Surgery: Waiting Lists

(asked on 21st January 2026) - View Source

Question to the Department of Health and Social Care:

To ask the Secretary of State for Health and Social Care, what steps he is taking to reduce elective care waiting times for (a) joint replacement surgery and (b) other surgeries.


Answered by
Karin Smyth Portrait
Karin Smyth
Minister of State (Department of Health and Social Care)
This question was answered on 28th January 2026

Reducing elective waiting times across all specialties is a key part of the Government’s Health Mission, and this includes waiting times for trauma and orthopaedics. We exceeded our pledge to deliver an extra two million appointments, tests, and operations in our first year of Government, delivering 5.2 million additional appointments between July 2024 and June 2025. This marked a vital First Step to delivering on our commitment to return to the National Health Service constitutional standard that 92% of patients wait no longer than 18 weeks from referral to consultant-led treatment by March 2029.

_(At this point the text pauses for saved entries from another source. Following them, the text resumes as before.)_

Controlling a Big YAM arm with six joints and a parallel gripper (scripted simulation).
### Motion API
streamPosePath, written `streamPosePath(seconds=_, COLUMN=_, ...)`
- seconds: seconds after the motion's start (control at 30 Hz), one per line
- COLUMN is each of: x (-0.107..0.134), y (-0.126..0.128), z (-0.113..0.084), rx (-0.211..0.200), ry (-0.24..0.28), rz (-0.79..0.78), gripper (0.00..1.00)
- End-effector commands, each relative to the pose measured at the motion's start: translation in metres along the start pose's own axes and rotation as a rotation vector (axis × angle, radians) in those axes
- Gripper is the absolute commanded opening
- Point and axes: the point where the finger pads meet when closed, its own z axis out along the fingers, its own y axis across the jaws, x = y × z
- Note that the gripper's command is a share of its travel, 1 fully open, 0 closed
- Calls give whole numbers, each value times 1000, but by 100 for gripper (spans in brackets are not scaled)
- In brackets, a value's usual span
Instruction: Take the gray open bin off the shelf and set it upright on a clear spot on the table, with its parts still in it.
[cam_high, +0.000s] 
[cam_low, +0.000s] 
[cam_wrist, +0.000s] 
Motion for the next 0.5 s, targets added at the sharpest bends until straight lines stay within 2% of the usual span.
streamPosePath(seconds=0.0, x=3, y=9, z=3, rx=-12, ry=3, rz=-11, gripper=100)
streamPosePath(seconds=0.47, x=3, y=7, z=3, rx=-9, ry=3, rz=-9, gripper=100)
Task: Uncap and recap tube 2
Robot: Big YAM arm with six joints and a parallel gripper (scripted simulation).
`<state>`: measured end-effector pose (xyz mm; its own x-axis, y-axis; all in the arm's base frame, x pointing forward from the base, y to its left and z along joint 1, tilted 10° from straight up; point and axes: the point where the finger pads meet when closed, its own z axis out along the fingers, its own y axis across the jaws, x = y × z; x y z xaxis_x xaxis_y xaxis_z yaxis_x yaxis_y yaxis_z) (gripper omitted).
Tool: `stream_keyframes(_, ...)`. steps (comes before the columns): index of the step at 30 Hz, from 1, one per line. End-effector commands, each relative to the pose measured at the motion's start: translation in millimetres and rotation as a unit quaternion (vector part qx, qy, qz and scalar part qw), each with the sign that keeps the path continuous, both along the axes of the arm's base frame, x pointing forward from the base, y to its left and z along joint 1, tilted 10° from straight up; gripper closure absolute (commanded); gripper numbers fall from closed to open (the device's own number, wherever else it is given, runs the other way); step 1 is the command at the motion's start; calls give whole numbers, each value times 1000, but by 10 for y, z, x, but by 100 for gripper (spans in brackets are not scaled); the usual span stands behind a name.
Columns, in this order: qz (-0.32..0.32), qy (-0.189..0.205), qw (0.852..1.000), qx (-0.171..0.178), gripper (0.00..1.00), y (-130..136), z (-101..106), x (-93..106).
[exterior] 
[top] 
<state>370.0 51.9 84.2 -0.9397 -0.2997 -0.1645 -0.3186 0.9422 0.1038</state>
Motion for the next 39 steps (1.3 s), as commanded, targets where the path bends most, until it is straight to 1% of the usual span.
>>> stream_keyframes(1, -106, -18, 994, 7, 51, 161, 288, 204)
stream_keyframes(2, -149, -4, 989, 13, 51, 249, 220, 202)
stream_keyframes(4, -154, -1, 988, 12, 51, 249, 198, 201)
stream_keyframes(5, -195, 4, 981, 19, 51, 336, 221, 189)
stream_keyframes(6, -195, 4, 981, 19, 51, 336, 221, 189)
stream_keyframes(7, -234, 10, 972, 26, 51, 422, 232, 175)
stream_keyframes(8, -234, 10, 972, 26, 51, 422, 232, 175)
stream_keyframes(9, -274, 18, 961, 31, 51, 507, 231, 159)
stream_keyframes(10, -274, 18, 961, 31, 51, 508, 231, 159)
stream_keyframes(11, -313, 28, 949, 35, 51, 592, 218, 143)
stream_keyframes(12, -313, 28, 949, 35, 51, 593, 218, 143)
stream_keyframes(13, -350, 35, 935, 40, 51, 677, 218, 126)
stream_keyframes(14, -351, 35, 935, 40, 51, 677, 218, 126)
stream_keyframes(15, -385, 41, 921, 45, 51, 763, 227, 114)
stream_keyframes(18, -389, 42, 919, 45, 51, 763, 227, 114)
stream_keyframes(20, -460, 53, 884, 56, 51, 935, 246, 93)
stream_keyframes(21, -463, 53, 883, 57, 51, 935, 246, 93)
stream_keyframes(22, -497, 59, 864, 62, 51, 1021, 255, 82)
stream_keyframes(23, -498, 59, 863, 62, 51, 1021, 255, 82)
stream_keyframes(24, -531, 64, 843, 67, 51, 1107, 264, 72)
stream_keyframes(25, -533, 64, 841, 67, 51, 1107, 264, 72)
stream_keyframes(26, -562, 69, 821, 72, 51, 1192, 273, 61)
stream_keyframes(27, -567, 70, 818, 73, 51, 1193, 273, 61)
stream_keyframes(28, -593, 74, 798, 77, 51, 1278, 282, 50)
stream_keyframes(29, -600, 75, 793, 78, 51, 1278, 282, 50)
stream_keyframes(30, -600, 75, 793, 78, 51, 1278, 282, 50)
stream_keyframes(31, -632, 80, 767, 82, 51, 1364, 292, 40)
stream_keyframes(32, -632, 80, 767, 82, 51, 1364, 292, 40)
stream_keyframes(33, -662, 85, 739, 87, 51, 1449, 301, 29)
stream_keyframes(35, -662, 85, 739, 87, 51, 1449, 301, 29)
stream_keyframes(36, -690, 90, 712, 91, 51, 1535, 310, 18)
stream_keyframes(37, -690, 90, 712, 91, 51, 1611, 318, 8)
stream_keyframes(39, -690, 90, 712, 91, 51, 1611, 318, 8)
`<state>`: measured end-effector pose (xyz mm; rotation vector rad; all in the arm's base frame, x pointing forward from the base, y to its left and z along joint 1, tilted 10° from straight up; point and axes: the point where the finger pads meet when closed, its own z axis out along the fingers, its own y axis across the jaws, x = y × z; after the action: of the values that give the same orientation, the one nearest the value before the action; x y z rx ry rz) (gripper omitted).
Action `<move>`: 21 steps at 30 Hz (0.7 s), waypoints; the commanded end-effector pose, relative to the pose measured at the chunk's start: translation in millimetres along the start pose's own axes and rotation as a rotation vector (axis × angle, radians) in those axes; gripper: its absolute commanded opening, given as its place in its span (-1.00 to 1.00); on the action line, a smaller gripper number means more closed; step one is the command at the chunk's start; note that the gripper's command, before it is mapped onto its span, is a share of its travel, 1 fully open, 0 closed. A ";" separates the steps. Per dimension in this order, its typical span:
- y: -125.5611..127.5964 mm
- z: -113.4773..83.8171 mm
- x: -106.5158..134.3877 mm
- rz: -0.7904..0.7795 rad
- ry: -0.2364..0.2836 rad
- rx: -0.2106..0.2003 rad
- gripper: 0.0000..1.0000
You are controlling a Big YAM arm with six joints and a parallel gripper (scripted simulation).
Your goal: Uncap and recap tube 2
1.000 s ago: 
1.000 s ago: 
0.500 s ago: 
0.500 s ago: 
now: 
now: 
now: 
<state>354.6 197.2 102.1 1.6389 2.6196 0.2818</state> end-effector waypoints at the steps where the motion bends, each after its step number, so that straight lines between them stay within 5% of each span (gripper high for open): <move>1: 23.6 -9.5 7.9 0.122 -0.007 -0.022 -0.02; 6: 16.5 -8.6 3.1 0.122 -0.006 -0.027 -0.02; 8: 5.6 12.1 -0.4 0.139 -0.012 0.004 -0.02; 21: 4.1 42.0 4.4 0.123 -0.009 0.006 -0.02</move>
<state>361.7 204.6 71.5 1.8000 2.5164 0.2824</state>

As of the end of November 2025, the number of trauma and orthopaedic pathways within 18 weeks stood at 59.2%, an improvement of 3.1% since the start of July 2024.

However, we know there is more to do, and have confirmed over £6 billion of additional capital investment to expand capacity across diagnostics, electives, and urgent care. This includes increasing the number of surgical hubs, which provide protected surgical capacity across elective specialities, including trauma and orthopaedics.

By separating elective services from urgent and emergency care, hubs improve patient outcomes and reduce hospital pressures. Almost three quarters of the 124 operational elective surgical hubs in England currently provide trauma and orthopaedics services.